To understand how that happened, look back to late August 2002. Janie was in Lexington, about to begin her second year as a special education major at the University of Kentucky. Her mother, a fourth-grade teacher, was preparing to start a new school year at St. Pius X Elementary in Edgewood.

But at home one day with Joe, her husband, Mary suffered a debilitating stroke. Paralyzed on her left side, she spent much of the rest of the year in a hospital.

Janie visited her there often, on weekends and weekdays. Worried about her mom, her grades suffered. Her heart was no longer in her studies.

"When she came home," Janie says of her mother, "I had to come home."

So when the school year ended, Janie moved back to her parents' Villa Hills home. With her father busy at work and her four siblings married with children, she became her mom's primary caretaker.

"I know anybody in the world in my position would do the same thing," Janie says. "I make sure she knows that she is not a burden in my life at all."

The time Janie spent with her ailing mother revealed her passion for caring for others.

She didn't return to UK. Instead, she enrolled in the nursing program at Thomas More College. She will graduate in two years.

She works part-time as a bank teller and as a nursing assistant at St. Elizabeth Hospital Medical Center in Edgewood. The latter is "the greatest job in the world," Janie says. "It's mostly wiping bottoms."

And how is that great?

"I do the basic care. Baths. I change their beds. I take them to the bathroom. I walk them when they need it. It's great, because you do the things people really need.

"I think that's the purpose of life: to impact other people's lives. To make them better people. Whether I have the power to do that, I'm not sure. I hope I do. I try to. I at least try to keep their bottoms clean at work, and take care of my mom at home."

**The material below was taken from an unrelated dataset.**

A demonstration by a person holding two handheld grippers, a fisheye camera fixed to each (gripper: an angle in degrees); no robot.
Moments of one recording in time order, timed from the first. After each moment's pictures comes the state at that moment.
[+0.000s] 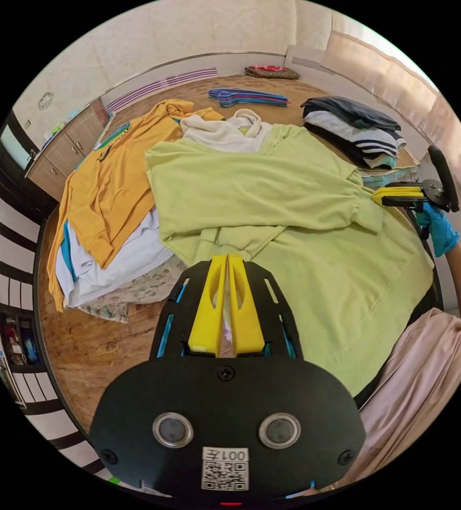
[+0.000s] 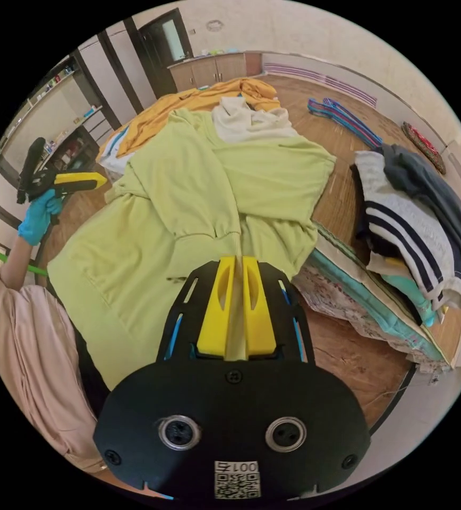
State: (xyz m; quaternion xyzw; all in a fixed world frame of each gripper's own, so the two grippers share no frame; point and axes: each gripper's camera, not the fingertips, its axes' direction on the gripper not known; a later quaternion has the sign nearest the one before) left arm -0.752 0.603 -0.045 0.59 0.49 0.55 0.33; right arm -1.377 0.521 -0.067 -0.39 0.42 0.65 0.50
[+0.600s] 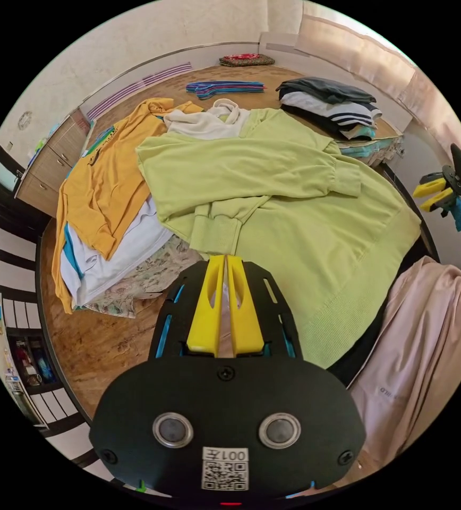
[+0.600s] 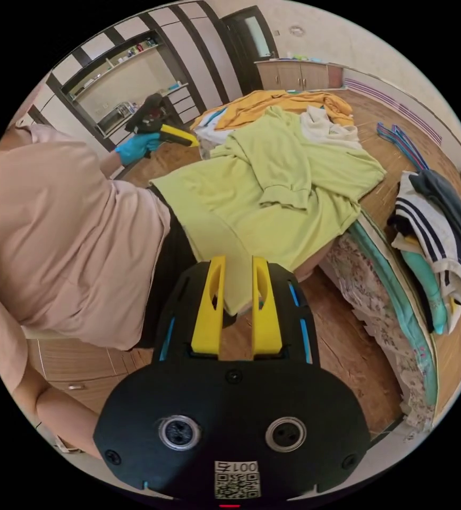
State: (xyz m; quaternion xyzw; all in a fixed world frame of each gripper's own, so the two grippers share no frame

Mary Von Lehman, who now walks slowly with a cane, appreciates her daughter's efforts. "I don't know what I would have done without her," she says.

Both their lives have changed. Janie, who was in a sorority and had many friends at UK, says she doesn't feel she has missed out. In fact, there's a dark cloud-with-silver-lining twist to this story.

Every Friday, Janie picked up her mother's medications at a local drug store. And every Friday, a pharmacy student named Eric Nordman, whom she's known casually since high school, was working there. They started dating. They will marry in November.

Marriage means Janie will redirect her energies a bit, but she'll continue to care for her mom. She sees her at the end of almost every day, at which time she washes her face, pulls back her bed sheets, fetches her pills and water, and kisses her good night.

E-mail jjohnston@enquirer.com

Everybody has a story worth telling. That's the theory, anyway. To test it, Tempo is throwing darts at the phone book. When a dart hits a name, a reporter dials the phone number and asks if someone in the home will be interviewed. Stories appear weekly.